# Net tent! Opinions?



## Mime454 (Jan 4, 2013)

I saw this on shark tank tonight, and thought it would be awesome to house a ton of communal insects, like ghosts or idolos. This is different from other food tents because the bottom is also covered.

At only $20 with free shipping for prime customers, this is comparable in price with the net cube. Anybody use this, or can think of why it might be a bad idea?

http://www.amazon.com/Dura-Tent-FT-100-Outdoor-Table-Screen/dp/B002NQIT3Y


----------



## gripen (Jan 4, 2013)

Oh the irony. Keeping mantids in a device designed to keep bugs out.

Should be fin as long as the seal is not Velcro.


----------



## aNisip (Jan 4, 2013)

It would be great for toxodera, a lot of room with different angles and room to put tropical plants in the pots l...I think it has it's use... and I love the irony that Will pointed out


----------



## CoolMantid (Jan 4, 2013)

I have like a 5 foot by 5 foot net cage that I use for butterflies


----------



## fleurdejoo (Jan 4, 2013)

How does it close? I can't tell.


----------



## Precarious (Jan 4, 2013)

fleurdejoo said:


> How does it close? I can't tell.


Looks like there is no actual seal. Just a weighted flap. So not very useful for mantids unless you plan on hand feeding.


----------



## fleurdejoo (Jan 4, 2013)

I'd be worried they'd try to get out and get crushed.


----------



## Mime454 (Jan 4, 2013)

Precarious said:


> Looks like there is no actual seal. Just a weighted flap. So not very useful for mantids unless you plan on hand feeding.


On Shark Tank it closed with no gap. There is a single review that says there is a gap though.


----------



## Precarious (Jan 4, 2013)

Mime454 said:


> On Shark Tank it closed with no gap. There is a single review that says there is a gap though.


Could probably be modified using magnets mounted on the outside of the flap and inside the tent. Still would not be an actual seal.


----------



## Paradoxica (Jan 4, 2013)

I have one of the butterfly farm nets, 27x27x48. $20 + shipping. It has one side clear plastic that you could use as the bottom.

Right now my few Heterochaetas are in it but I always thought it would be rad to have a ton of communal mantids in there along with a few open fly cultures!

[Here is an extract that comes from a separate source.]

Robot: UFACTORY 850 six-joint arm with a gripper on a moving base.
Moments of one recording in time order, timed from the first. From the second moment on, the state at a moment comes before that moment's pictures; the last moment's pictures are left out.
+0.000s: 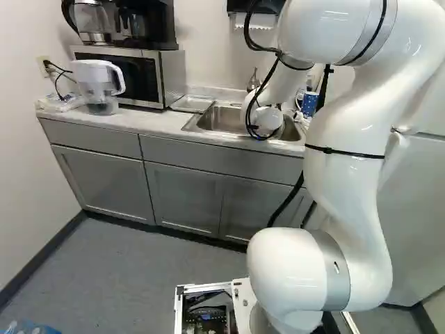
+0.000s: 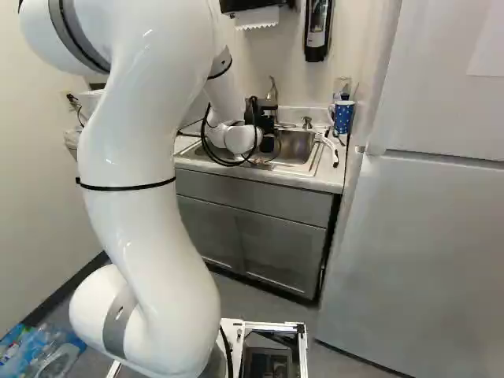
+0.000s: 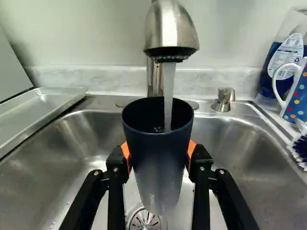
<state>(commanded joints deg) -9.4 -20.7 -54.3 1.3 42.3 0.0</state>
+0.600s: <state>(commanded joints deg) -9.4 -20.7 -54.3 1.3 42.3 0.0</state>
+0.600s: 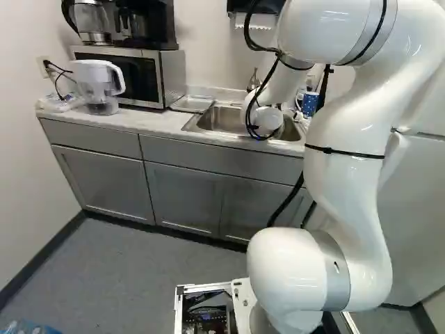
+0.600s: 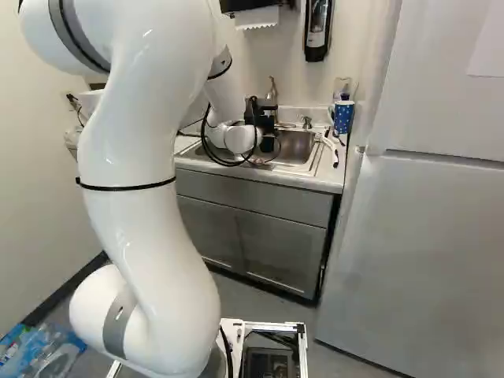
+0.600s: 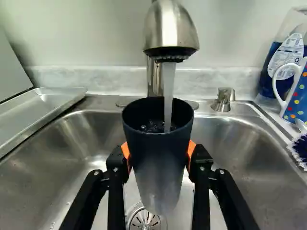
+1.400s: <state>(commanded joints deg) -9.4 -20.7 -54.3 1.3 42.3 0.0</state>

http://educationalscience.com/merchant.ihtml?pid=6696&amp;step=4&amp;merchantid=4&amp;repid=0&amp;passwordstatus=passed


----------



## hibiscusmile (Jan 5, 2013)

yea, I would like a zipper, but wish I had some of them, really neat! thanks, I fell asleep during the episode!


----------



## Krissim Klaw (Jan 5, 2013)

Oh neat, are the actual dimensions listed anywhere? I wouldn't use it as a full time cage, but it looks perfect for what I've been meaning to get especially for my older mantises who have a harder time moving around. I often have them out on various desk plants during the day but at night I like to slip them into a secure cage before going to bed. This looks like it would be the perfect size to slip the plants in with the mantis on it. I have a bunch of Monarch cages but the square ones aren't wide enough for most of my plants while the other variations of Monarch cages have way more height than I need. This would be a great alternative. Thank you for sharing!


----------



## Mime454 (Jan 5, 2013)

LOL now they're both sold out after the shark tank episode.


----------



## Krissim Klaw (Jan 5, 2013)

Mime454 said:


> LOL now they're both sold out after the shark tank episode.


Boo, clearly too many other mantis owners had the same idea as you.


----------



## Rick (Jan 6, 2013)

You can do essentially the same thing with the Live Monarch net cages which are cheap, fold flat, and have a zipper.


----------



## Crazy4mantis (Jan 6, 2013)

AndrewNisip said:


> It would be great for toxodera, a lot of room with different angles and room to put tropical plants in the pots l...I think it has it's use... and I love the irony that Will pointed out


wait, you have toxodera?


----------



## gripen (Jan 6, 2013)

No he was just pointing out that it would be ideal for Toxodera.


----------



## Mime454 (Jan 6, 2013)

gripen said:


> No he was just pointing out that it would be ideal for Toxodera.


Good, now I don't have to rob you.


----------



## Malakyoma (Jan 6, 2013)

Mime454 said:


> Good, now I don't have to rob you.


he on your "Murder and steal mantids" list too?


----------



## brancsikia339 (Jan 7, 2013)

AndrewNisip said:


> It would be great for toxodera, a lot of room with different angles and room to put tropical plants in the pots l...I think it has it's use... and I love the irony that Will pointed out


DARN! you took the words right out of my mouth!!!! Anyway, I would take it to malaysia and collect toxodera for breeding!


----------



## Crazy4mantis (Jan 7, 2013)

brancsikia339 said:


> I would take it to malaysia and collect toxodera for breeding!


I wish i was as easy as flying to the other side of the earth and adventuring through a steaming rainforest fighting tigers to get a toxodera...


----------



## Sticky (Jan 16, 2013)

Paradoxica said:


> I have one of the butterfly farm nets, 27x27x48. $20 + shipping. It has one side clear plastic that you could use as the bottom.
> 
> Right now my few Heterochaetas are in it but I always thought it would be rad to have a ton of communal mantids in there along with a few open fly cultures!http://educationalscience.com/merchant.ihtml?pid=6696&amp;step=4&amp;merchantid=4&amp;repid=0&amp;passwordstatus=passed


Bioquip has many more similar cages. One of them is a monster 5'9" cube you can walk around in. You can make a habitat for many mantids. Feeding might be a problem with so much space though.

I raised cecropias in the 27-27-48 one outside. You have to weight them down. Otherwise the lightest breeze will send it flying!!


----------